[Records drawn from a dataset]
· · · · ·
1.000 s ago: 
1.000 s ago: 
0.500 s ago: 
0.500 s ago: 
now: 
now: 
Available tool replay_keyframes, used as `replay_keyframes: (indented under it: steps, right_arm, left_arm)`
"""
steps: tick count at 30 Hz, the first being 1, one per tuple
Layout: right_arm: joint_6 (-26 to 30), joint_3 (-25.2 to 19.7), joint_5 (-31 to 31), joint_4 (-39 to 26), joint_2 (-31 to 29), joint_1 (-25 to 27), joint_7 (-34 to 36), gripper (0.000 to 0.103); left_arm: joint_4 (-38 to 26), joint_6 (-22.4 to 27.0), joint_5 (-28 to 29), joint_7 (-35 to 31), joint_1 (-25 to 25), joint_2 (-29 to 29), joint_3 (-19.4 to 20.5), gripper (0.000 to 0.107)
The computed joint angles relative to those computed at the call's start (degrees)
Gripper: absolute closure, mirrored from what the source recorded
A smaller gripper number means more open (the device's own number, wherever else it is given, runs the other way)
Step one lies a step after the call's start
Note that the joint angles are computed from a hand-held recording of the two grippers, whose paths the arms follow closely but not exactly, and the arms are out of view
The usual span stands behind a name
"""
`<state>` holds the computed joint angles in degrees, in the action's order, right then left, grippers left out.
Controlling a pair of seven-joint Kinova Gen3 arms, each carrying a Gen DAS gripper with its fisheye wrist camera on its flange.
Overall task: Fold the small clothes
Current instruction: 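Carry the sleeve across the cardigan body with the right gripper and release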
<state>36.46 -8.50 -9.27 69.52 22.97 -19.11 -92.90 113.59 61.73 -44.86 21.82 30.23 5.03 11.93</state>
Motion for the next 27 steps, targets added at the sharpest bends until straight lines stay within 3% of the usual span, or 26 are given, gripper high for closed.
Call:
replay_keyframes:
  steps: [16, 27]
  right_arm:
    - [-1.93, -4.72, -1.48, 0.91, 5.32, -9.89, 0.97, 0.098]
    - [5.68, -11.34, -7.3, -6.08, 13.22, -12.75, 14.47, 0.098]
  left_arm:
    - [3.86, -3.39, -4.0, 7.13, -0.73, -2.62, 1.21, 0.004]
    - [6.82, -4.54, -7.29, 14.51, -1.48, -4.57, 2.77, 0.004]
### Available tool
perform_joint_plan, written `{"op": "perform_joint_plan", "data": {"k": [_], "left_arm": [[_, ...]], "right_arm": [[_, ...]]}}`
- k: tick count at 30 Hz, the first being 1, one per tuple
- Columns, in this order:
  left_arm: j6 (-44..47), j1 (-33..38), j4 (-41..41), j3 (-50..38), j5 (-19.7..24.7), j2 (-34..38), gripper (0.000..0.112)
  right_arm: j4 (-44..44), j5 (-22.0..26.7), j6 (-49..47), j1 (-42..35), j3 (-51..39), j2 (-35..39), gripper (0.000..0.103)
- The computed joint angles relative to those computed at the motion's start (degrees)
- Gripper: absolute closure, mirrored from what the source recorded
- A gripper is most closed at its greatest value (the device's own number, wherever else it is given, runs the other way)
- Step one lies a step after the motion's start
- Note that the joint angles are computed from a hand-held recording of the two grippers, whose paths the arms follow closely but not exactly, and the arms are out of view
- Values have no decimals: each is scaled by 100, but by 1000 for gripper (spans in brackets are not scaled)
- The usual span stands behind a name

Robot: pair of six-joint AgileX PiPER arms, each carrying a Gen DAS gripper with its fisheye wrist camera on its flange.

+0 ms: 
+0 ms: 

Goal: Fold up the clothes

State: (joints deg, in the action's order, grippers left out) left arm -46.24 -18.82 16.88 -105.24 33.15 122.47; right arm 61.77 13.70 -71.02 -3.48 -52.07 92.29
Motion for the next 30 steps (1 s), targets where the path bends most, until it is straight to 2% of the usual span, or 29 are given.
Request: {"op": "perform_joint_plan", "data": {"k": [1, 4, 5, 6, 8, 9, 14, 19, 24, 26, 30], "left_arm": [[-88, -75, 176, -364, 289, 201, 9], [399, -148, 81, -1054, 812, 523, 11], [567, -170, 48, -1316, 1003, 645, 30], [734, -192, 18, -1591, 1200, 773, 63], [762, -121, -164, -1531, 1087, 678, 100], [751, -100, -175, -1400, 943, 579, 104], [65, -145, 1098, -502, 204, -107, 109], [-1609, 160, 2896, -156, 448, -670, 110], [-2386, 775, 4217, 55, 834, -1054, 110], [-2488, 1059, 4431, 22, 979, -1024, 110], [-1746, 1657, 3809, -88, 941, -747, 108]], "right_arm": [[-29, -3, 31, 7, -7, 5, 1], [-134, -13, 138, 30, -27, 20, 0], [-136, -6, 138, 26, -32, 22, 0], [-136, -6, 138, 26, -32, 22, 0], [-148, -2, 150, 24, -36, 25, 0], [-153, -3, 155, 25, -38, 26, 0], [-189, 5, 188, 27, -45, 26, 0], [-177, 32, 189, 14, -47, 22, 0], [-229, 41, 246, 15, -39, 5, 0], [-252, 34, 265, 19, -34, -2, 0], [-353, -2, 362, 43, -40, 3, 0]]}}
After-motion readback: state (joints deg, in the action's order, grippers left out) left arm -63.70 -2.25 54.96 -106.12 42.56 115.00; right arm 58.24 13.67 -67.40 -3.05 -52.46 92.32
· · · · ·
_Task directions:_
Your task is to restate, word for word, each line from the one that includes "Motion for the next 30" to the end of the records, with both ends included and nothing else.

_Exercise solution:_
Motion for the next 30 steps (1 s), targets where the path bends most, until it is straight to 2% of the usual span, or 29 are given.
Request: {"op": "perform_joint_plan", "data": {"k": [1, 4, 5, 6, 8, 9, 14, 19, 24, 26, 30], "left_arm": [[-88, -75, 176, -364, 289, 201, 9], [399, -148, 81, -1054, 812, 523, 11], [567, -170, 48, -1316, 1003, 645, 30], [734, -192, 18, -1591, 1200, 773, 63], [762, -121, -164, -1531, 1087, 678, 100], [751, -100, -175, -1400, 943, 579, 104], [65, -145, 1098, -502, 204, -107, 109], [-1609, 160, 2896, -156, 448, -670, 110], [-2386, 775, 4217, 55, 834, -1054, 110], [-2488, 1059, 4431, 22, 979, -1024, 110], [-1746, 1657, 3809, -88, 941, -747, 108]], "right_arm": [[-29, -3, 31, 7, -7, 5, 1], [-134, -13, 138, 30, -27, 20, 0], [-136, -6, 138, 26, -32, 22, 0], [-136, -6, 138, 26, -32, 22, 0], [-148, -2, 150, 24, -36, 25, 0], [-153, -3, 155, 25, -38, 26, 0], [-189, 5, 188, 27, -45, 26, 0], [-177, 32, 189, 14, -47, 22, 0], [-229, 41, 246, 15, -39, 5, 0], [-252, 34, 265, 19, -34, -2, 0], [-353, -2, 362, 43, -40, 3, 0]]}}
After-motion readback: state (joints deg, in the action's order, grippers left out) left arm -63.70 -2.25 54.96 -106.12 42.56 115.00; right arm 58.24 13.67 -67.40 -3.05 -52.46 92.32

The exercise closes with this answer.